The defendants next contend that the verdict finding them 100% at fault in the happening of the accident was against the weight of the credible evidence. A jury verdict should not be set aside as against the weight of the evidence unless the jury could not have reached the verdict by any fair interpretation of the evidence (see Mardakhayev v City of New York, 142 AD3d 691, 691; Nicastro v Park, 113 AD2d 129, 134). Here, the evidence included expert testimony to the effect that assigning the task of closing this particular gate to eighth graders without adult supervision presented a substantial risk of injury.
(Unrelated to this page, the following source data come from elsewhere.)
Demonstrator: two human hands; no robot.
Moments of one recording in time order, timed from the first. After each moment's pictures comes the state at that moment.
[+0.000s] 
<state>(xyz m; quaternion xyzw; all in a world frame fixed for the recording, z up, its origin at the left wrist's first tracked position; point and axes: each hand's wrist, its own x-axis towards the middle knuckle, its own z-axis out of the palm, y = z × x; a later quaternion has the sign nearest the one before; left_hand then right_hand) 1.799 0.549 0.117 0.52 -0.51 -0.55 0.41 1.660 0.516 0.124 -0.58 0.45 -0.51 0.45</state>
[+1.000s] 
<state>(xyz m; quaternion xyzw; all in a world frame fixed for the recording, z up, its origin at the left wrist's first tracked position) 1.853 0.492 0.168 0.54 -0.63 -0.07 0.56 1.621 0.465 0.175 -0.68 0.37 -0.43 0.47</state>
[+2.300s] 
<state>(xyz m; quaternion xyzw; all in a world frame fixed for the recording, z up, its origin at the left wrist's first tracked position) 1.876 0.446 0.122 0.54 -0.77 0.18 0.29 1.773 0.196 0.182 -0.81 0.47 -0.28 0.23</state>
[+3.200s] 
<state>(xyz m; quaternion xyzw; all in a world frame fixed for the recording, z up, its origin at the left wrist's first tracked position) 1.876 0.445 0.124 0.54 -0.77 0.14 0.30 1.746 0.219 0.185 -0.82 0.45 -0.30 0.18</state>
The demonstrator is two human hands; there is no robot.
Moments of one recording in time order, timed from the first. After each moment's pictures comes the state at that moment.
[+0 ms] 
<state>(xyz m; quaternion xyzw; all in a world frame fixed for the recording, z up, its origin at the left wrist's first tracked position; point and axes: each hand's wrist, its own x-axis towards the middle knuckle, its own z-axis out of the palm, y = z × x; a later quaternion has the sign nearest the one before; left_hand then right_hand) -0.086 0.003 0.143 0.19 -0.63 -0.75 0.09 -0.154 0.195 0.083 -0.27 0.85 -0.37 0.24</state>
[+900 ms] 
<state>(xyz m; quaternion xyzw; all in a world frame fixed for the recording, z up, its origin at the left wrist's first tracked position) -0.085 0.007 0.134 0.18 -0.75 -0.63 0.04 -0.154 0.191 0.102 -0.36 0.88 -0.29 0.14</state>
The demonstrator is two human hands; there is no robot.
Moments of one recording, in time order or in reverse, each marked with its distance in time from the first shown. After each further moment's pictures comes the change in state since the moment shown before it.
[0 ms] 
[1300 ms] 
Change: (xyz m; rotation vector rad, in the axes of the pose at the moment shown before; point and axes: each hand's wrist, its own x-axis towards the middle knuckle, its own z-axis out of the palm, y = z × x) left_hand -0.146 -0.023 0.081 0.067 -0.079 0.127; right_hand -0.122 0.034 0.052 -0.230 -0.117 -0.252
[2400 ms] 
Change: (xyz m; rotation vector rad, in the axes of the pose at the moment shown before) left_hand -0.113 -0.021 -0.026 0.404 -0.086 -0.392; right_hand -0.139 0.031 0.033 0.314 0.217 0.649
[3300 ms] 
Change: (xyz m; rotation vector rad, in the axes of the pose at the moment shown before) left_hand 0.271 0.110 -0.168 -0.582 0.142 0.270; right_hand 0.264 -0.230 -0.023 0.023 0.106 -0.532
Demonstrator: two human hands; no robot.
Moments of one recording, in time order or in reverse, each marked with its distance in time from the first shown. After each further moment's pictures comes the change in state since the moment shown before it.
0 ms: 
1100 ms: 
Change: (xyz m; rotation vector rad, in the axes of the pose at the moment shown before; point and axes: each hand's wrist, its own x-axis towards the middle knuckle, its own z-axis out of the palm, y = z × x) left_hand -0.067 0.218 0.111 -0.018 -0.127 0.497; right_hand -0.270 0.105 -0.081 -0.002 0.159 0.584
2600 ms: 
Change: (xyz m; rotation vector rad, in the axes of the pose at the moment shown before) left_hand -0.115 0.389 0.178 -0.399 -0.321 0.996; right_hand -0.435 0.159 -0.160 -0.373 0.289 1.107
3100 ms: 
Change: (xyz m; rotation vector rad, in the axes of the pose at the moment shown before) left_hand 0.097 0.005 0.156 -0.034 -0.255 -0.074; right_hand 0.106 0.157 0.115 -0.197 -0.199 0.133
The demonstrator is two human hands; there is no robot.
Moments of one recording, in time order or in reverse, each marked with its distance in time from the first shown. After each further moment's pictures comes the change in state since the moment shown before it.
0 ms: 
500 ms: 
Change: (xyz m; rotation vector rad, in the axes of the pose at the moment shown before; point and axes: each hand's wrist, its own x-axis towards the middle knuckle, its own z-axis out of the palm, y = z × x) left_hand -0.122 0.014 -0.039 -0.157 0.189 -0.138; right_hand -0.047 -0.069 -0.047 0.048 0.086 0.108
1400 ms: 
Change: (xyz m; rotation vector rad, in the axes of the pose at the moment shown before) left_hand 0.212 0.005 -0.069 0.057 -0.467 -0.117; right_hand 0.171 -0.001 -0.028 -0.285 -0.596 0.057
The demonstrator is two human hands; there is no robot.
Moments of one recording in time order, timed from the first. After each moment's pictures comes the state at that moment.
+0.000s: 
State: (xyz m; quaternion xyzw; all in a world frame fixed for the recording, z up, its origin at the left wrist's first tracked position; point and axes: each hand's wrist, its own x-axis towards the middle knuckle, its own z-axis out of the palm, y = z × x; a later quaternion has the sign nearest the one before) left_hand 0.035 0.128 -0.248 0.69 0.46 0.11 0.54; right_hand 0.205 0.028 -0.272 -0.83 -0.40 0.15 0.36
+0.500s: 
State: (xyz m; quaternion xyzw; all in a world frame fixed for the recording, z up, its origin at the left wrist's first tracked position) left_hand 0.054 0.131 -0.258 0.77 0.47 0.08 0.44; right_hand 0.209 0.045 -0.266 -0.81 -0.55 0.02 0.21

Further, Evan testified that he was never shown how to operate the gate and he never was warned by anyone from the school about any possible danger from the gate. Additionally, there was evidence that a very inexpensive safety device could have been installed which would have prevented injuries like those sustained by Evan. In light of the evidence presented, the liability verdict finding that the defendants were 100% at fault for the happening of the accident was not against the weight of the evidence (see Santos-Lopez v Metropolitan Tr. Auth., 85 AD3d 512, 513).
Next, as to the damages trial, the defendants contend that the plaintiffs’ evaluating psychiatrist was improperly permitted to testify as to the substance of Evan’s complaints to him. This contention is unpreserved for appellate review, since, after the defendants’ objection was, in effect, sustained, and a limiting instruction was given, the defendants failed to object to the adequacy of the instruction or seek further instruction (see Venancio v Clifton Wholesale Florist, 1 AD3d 505, 506).
After the plaintiffs’ evaluating psychiatrist testified about a diagnosis that Evan had not disclosed prior to trial, the Supreme Court issued a prompt curative instruction. That instruction alleviated any prejudice to the defendants from the improper testimony, and a mistrial was not required (see Burlingame v G & G Auto Repair, 229 AD2d 511, 512).
Finally, the award of $150,000 for future pain and suffering did not deviate materially from what would be reasonable compensation (see CPLR 5501[c]; Nayberg v Nassau County, 149 AD3d 761, 762).
BALKIN, J.P., HALL, SGROI and BARROS, JJ., concur.